The importance of renewables in the transformation of the European production model has turned the decarbonization process into an opportunity for the Old Continent to recover its photovoltaic solar industry more than a decade after its relocation to Asia.
To achieve this, the region aims to recover its industrial capacity at the top of the value chain, with the production, for example, of solar panels, until now monopolized by China, where almost 90% of those installed in Europe come from.
These are the calculations of Javier Sanz, head of the renewables area of EIT InnoEnergy, a company that manages the secretariat of the European Solar Photovoltaic Industry Alliance, of which the European Commission itself is part, and which seeks to accelerate this sector with a clear goal: to produce 30 gigawatts (GW) in 2025.
In an interview with EFE, Sanz reviews the state of an industry that has its weakness at the top of its chain, “from polysilicon to solar panels,” following the crisis that hit the sector in 2010.
Since then, European industry “basically disappeared” and moved “quite quickly” to China.
In the last decade, the Asian giant has also managed to attract capacity from Japan and the United States, according to the International Energy Agency (IEA), which maintains that China’s participation in the entire chain of solar panels exceeds 80%, more than double what it represents in global photovoltaic demand.
In addition, the country is home to the top ten suppliers of manufacturing equipment for solar energy.
Behind this success story is an investment of more than 50,000 million dollars (about 47,000 million euros) in new photovoltaic supply capacity, ten times higher than that of Europe, and the creation of 300,000 jobs since 2011.
On the other hand, the executive director of Infoenergética, Andrés Muñoz, explains in an analysis collected by EDP (ELI:EDP), China is the most cost-competitive place to manufacture these components, being 10% lower than India, 20% lower than the United States and 35% cheaper than in Europe.
According to the IEA, the emergence of Chinese industry has been important in reducing the cost of solar PV worldwide, and has contributed to the energy transition.
But at what price?
“To get an idea of the size of the dependency we have, that 90% of products that are being imported into Europe from China represent about 20,000 million euros a year,” adds Sanz.
A EUROPEAN ALLIANCE FOR GREATER AUTONOMY
In recent work, the IEA warns that geographical concentration in global supply chains creates, at the same time, “potential challenges” to be addressed.
This is where the European Solar Photovoltaic Industry Alliance comes into play, an initiative launched by the European Commission, industrial agents, research institutes and associations, which wants to contribute to mitigating the supply risk.
Reaching its target of 30 GW of European manufacturing capacity by 2025 would generate €60 billion of gross domestic product (GDP) a year in Europe, and create more than 000,400 jobs.
“There have been three factors that have changed the vision of companies, institutions, Member States and the Commission itself,” says Sanz.
The first, he continues, is technological change, which means that “the product that is being brought to the market is exhausting its development capacity and it is necessary to change others that will have a valid efficiency.”
In a way, “this ensures the opportunities for entry to new investors, because the manufacturers already installed are also going to have to address invasions”, so that “the ground is equalized”.
In this sense, the head of the renewables area of EIT InnoEnergy is optimistic, and that “Europe has been investing in R+D despite not having a solid industry”, so that, from the technological point of view, “it still maintains an interesting competitiveness”.
The second factor is related to the European Green Deal and the “ambition” to go towards decarbonization.
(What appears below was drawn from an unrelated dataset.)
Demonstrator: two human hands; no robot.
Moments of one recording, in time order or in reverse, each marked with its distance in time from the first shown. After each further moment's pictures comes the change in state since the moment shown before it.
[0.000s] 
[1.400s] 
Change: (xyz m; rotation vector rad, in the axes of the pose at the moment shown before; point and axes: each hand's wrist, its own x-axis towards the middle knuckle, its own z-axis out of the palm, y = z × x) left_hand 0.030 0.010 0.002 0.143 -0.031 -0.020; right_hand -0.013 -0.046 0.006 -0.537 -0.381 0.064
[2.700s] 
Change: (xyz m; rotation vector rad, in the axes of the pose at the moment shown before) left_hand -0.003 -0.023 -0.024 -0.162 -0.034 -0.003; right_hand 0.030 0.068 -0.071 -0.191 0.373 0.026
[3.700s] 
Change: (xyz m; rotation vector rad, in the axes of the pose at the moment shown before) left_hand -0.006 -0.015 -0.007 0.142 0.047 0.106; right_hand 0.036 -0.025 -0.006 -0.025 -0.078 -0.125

This is generating “a very important demand for renewable installations”, creating a domestic market that did not exist before.
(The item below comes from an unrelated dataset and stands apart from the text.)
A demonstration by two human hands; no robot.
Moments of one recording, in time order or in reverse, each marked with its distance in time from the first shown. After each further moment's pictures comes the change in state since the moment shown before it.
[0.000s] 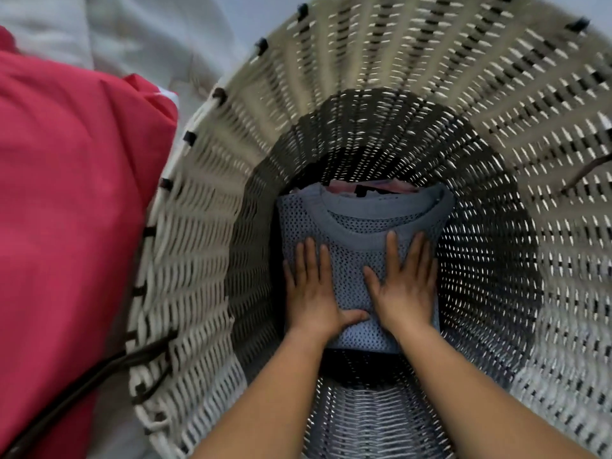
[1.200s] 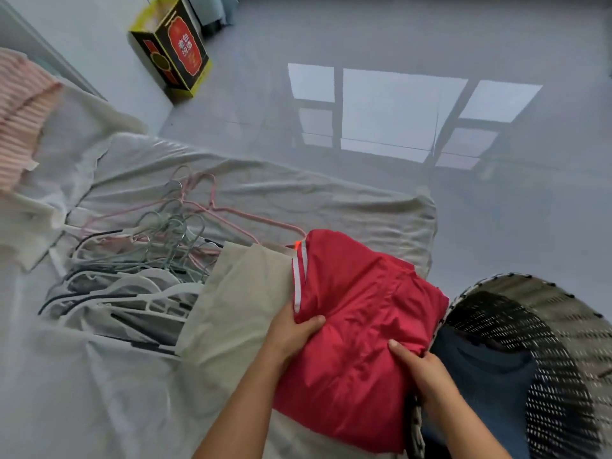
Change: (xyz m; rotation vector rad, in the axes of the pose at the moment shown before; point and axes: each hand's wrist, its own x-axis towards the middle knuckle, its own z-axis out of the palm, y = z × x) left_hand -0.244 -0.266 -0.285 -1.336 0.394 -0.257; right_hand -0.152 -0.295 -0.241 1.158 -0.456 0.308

While the third and last arises with the breakdown of supply chains by the pandemic, then aggravated by the war in Ukraine, and dependence on gas.
“The reflection is: ‘I want to be independent, create an industrial fabric that sets jobs in Europe and have that ability to lead the sector again, as in its day,'” says Sanz.
THE BRUSSELS CHALLENGE
However, the question now is not “that nobody gives a magic recipe, but that the whole sector contributes to say what it needs”.
The future will require training for highly qualified profiles, and, obviously, more investments, given the policies of competitors such as the United States, which, however, “is behind Europe in implementation”.
With its Inflation Act -IRA, in English-, the country “is generating closed market conditions”, but it is not the only example, since India “is doing the same” by decarbonizing its economy “with fundamentally local products”.
“Europe has a challenge, to define how it is going to respond to this,” says Sanz.
And he concludes: “If by achieving the goal of decarbonization you manage to consolidate an industry that you did not have before, it would be a double benefit. You have to seize the opportunity.”